La recherche pour améliorer les résultats
Depuis sa création, Cœur + AVC mène l’avancement, la promotion et l’enseignement de la RCR à l’échelle nationale. Cœur + AVC est un membre fondateur et le seul représentant canadien de l’International Liaison Committee on Resuscitation (ILCOR), l’organisme qui examine les données probantes et les principes scientifiques de la réanimation et qui résume les conclusions fondées sur des données probantes de façon à formuler des recommandations de traitement. Tous les cinq ans, dans le cadre de son rôle au sein de l’ILCOR, Cœur + AVC utilise ces recommandations de traitement pour la réanimation cardiorespiratoire (RCR), les soins d’urgence cardiovasculaires (SUC) et les premiers soins afin de rédiger des lignes directrices pour l’ensemble du pays. Apprenez-en davantage sur les plus récentes lignes directrices canadiennes : Les lignes directrices 2020 en matière de RCR et de SUC (coeuretavc.ca)
Bien que rien n’égale une formation exhaustive et accréditée, la RCR a été grandement simplifiée pour les témoins afin qu’un plus grand nombre puisse intervenir rapidement, en pratiquant la RCR à mains seules et en utilisant un DEA, et ainsi aider à sauver plus de vies.

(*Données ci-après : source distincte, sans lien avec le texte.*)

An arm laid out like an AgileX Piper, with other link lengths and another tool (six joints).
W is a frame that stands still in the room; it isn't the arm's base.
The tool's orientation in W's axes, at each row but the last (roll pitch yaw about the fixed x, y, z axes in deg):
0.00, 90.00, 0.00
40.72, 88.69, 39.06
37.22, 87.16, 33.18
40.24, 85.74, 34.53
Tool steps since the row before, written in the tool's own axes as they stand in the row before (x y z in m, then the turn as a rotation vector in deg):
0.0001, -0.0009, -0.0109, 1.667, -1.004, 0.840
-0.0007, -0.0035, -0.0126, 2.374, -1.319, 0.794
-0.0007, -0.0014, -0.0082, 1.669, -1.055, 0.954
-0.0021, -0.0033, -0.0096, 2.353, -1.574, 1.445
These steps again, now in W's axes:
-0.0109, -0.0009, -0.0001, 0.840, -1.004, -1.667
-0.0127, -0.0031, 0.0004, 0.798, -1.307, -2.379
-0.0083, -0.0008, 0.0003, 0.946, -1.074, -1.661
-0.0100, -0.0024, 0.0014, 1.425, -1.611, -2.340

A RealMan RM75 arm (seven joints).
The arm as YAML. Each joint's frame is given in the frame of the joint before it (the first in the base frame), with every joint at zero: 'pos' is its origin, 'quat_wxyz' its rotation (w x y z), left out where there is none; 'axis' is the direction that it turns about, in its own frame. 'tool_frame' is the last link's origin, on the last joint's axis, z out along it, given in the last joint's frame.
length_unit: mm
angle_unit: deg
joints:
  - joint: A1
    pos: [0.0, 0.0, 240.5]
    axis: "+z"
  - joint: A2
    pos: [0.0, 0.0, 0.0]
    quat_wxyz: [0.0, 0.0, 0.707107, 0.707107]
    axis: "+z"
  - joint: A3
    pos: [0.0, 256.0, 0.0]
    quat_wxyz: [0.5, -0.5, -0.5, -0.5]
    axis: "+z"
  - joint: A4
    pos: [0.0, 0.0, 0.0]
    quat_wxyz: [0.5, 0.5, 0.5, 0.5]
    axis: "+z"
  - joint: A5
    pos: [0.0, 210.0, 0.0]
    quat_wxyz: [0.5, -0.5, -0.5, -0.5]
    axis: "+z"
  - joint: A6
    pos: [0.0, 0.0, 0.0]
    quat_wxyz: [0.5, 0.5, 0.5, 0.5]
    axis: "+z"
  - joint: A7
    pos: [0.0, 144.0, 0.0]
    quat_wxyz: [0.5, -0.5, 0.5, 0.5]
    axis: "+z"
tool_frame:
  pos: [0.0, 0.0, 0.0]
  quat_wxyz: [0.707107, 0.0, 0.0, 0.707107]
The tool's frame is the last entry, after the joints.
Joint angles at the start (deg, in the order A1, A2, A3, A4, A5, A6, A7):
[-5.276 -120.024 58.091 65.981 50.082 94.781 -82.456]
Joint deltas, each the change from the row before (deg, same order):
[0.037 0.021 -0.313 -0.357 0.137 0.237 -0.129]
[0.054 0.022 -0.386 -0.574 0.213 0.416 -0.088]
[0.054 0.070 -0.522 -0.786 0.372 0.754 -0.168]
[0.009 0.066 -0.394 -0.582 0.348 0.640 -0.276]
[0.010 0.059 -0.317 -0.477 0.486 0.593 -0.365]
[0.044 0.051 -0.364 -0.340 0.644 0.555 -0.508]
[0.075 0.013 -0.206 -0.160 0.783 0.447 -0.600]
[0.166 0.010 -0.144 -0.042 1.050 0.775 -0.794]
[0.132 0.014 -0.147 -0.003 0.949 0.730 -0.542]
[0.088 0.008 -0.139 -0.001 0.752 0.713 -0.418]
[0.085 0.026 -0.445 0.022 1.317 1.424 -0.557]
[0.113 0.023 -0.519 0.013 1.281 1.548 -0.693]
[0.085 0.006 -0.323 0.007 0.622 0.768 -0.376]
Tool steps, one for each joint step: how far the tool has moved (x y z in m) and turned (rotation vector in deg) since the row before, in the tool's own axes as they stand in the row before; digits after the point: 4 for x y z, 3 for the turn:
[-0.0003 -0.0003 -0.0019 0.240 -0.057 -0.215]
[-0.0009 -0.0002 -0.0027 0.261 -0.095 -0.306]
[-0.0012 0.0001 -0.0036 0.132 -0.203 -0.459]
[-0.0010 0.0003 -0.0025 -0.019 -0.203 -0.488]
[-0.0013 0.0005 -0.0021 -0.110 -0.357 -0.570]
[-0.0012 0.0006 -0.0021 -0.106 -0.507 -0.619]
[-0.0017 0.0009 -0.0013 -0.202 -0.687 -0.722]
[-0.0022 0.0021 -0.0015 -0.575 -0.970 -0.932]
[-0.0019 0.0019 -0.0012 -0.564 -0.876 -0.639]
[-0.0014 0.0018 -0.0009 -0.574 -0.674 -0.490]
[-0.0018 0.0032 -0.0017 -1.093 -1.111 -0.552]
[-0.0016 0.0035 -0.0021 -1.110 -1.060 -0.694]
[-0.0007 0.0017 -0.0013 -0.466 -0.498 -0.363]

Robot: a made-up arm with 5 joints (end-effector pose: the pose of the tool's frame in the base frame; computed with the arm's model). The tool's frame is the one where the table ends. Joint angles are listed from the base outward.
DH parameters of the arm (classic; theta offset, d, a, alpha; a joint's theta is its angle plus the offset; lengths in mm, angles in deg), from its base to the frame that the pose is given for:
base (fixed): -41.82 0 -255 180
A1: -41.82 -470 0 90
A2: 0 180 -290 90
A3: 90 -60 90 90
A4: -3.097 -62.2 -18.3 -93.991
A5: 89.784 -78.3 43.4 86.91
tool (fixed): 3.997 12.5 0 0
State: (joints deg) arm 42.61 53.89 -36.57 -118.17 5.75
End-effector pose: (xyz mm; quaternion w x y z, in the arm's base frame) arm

Cœur + AVC est aussi un partenaire fondateur et le principal bailleur de fonds du Consortium canadien de recherche en réanimation (CanROC), un réseau national de chercheuses et chercheurs en réanimation et l’un des plus grands registres de réanimation au monde. Le CanROC, qui recueille des données provenant de plusieurs sites, a pour objectif d’augmenter le taux de survie à un arrêt cardiaque au sein de la population au pays.
Parmi les autres initiatives de Cœur + AVC, on retrouve une application pour alerter les secouristes professionnels lorsqu’un arrêt cardiaque survient à proximité, ainsi que des travaux en cours auprès des gouvernements et d’autres partenaires pour installer davantage de défibrillateurs externes automatisés (DEA) dans des lieux publics à l’échelle nationale.
Depuis mon arrêt cardiaque, j’ai beaucoup appris et j’ai développé un fort sentiment de gratitude. Je dois ma vie et mon bien-être à ma femme, qui connaissait la RCR. On pourrait également dire que je dois ma vie à Cœur + AVC et aux pionnières et pionniers dévoués et attentionnés du monde de la médecine, comme le Dr Anthony Graham.